Degradability by artificial gastric juice. Oligosaccharide digestibility was investigated as described by Okada et al. [26]. Hydrochloric acid-potassium chloride buffer (50 mM, pH 2.0) was used as artificial gastric juice. Untreated Saccharide 1 was used as a 100 % control and the remaining saccharide was measured using HPAEC to calculate digestibility.
Degradability by pig pancreatic amylase and rat small intestinal enzymes. Briefly, 2 μL of a pancreatin suspension prepared with 4 U/mL amylase was added to 20 μL of 50 mM Bis-Tris buffer (pH 6.6) containing 1 mM calcium chloride and 1.0 % (w/v) Saccharide 1. The reaction was conducted at 37 °C for 6 h and stopped by heating at 100 °C for 5 min. Digestibility was calculated by assuming that the undigested oligosaccharide content was 100 %.
Subsequently, 300 mg of rat small intestinal acetone powder was suspended in 2.7 mL of 10 mM sodium phosphate buffer (pH 7.0), homogenized with a glass homogenizer for 5 min on ice, and centrifuged at 9,000 × G for 15 min at 4 °C. The resulting supernatant was used as a rat small intestinal enzyme solution. Briefly, 4 μL of rat small intestine enzyme solution (prepared with 2.5 U/mL maltase) was added to 20 μL of 10 mM sodium phosphate buffer (pH 6.8) containing 1.0 % (w/v) Saccharide 1. The reaction was conducted at 37 °C, and samples were collected over time and examined for rat small intestine enzyme-mediated extent of degradation.

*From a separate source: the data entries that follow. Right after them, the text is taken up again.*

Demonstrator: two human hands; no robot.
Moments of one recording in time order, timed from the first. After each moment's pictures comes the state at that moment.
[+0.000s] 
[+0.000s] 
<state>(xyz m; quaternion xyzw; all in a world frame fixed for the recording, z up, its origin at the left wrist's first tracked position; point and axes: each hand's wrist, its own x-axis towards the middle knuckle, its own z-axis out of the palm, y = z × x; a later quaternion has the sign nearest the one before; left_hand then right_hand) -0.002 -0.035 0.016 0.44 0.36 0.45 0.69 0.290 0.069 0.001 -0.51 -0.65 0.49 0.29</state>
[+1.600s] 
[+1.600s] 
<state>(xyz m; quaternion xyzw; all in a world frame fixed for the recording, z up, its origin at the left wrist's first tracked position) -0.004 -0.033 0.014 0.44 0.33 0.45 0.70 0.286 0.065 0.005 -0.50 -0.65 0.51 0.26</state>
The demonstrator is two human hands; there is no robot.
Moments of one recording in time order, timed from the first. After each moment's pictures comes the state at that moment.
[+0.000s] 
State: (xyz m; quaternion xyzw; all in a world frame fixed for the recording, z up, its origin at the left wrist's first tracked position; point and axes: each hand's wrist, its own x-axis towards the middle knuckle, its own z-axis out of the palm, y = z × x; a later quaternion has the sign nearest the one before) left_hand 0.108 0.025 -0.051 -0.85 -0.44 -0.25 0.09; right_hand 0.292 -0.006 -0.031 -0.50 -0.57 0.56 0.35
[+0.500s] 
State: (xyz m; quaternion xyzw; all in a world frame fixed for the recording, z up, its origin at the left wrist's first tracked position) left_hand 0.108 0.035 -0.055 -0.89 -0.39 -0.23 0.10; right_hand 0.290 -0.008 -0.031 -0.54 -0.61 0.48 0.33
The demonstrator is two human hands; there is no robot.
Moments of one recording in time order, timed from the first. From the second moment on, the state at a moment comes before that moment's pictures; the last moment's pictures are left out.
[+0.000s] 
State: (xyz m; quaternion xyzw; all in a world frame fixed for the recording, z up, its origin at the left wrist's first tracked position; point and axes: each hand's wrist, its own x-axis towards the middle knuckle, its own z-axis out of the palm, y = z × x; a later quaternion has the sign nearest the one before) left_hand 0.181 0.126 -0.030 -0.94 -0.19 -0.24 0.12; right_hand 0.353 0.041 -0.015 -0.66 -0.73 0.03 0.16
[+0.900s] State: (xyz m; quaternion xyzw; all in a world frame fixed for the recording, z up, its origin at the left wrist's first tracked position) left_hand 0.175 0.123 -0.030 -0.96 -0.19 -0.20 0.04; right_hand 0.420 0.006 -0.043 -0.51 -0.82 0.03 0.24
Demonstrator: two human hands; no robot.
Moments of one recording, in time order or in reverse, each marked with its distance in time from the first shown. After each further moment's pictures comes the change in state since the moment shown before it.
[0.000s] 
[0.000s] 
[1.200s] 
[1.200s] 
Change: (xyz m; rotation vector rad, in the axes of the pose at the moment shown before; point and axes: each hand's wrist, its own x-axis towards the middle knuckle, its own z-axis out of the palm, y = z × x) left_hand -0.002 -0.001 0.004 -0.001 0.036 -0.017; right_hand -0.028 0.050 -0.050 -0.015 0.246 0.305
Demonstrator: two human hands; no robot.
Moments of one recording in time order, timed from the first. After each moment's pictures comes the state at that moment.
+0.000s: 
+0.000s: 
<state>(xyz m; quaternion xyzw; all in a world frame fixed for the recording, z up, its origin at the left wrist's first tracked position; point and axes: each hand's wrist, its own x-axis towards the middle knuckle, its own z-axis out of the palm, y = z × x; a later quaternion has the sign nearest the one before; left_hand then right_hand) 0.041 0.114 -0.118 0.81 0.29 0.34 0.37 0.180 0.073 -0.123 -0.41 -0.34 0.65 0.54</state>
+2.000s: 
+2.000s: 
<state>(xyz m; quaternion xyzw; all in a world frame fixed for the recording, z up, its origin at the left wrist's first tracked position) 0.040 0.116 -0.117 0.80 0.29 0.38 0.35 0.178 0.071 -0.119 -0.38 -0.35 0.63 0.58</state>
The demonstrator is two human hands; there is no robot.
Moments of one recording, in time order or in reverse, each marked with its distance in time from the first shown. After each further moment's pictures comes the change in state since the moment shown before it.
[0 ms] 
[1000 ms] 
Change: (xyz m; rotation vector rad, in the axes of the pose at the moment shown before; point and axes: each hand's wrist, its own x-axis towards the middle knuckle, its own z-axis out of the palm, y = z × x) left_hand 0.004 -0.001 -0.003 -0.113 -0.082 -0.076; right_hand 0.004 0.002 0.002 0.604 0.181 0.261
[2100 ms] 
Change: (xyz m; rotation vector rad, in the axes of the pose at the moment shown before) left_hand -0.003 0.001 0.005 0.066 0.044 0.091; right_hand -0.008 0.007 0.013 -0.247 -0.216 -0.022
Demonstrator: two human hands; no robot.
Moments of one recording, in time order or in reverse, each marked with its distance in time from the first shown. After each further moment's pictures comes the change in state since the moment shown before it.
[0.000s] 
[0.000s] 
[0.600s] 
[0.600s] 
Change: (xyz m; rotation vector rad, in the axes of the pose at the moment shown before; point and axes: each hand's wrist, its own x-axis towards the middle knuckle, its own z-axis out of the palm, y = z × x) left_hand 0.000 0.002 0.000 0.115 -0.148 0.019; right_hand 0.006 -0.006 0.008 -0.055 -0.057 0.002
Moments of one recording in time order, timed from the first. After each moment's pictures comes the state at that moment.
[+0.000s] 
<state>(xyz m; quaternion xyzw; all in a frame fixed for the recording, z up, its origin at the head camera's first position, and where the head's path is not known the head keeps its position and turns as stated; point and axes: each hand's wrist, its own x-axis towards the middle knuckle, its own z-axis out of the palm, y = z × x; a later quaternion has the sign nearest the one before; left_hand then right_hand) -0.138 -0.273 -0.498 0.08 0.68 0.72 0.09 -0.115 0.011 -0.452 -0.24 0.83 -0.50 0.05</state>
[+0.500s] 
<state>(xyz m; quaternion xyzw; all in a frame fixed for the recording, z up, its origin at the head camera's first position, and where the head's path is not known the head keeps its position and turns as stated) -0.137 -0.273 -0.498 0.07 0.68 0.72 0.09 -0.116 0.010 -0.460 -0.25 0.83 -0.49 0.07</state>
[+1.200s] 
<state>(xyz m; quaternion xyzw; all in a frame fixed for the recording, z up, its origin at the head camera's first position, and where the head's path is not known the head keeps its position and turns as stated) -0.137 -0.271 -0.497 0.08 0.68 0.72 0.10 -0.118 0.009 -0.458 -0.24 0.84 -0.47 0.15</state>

The reaction was stopped by dilution with distilled water and immediately heating at 100 °C for 5 min. Sucrose and maltose were used as controls instead of Saccharide 1. Untreated saccharides were used as a 100 % control.
Hideki Okada, Akira Yamamori, and Naoki Kawazoe are employees of Ohtakakohso Co., Ltd.